Free Speech: Ten Principles for a Connected World

Event date
16 May 2017
Event time
17:00
Oxford week
Venue
Leonard Wolfson Auditorium Wolfson College
Speaker(s)
Timothy Garton Ash
In this keynote lecture, leading political writer Timothy Garton Ash will present his ten guiding principles for a connected world, and offer a manifesto for global free speech in the digital age. Drawing on a lifetime of writing about dictatorships and dissidents, Oxford Professor of European Studies Timothy Garton Ash will argue that we are currently experiencing an unprecedented era in human history for freedom of expression. If we have internet access, any one of us can publish almost anything we like, potentially reaching an audience of millions. Never was there a time when the evils of unlimited speech flowed so easily across frontiers: violent intimidation, gross violations of privacy, tidal waves of abuse. A pastor burns a Koran in Florida and UN officials die in Afghanistan. In this connected world that he calls cosmopolis, the way to combine freedom and diversity is to have more but also better free speech. Across all cultural divides, we must strive to agree on how we disagree. Professor Garton Ash will draw on a unique, thirteen-language global conversation and online research project, freespeechdebate.com, alongside his latest book, Free Speech, to present his ten principles for a connected world. He will illustrate his talk with vivid examples from his personal experience of China's Orwellian censorship apparatus, to the controversy around Charlie Hebdo, to a very English court case involving food writer Nigella Lawson, and propose a framework for civilized conflict in a world in which we are all becoming neighbours.
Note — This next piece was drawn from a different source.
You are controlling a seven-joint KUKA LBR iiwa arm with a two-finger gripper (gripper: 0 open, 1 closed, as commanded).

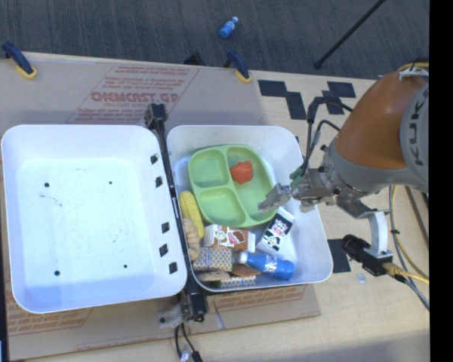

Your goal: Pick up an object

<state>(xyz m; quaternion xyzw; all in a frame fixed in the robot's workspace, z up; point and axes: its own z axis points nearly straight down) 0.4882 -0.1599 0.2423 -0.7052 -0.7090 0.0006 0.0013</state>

Download and listen to Timothy Garton Ash's free speech podcasts on the BBC Timothy Garton Ash is Isaiah Berlin Professorial Fellow at St. Antony’s College, University of Oxford; Senior Fellow at the Hoover Institution, Stanford University; and a regular contributor to the New York Review of Books and the Guardian. He is the winner of the 2017 Charlemagne Prize and has won the Orwell Prize for Journalism.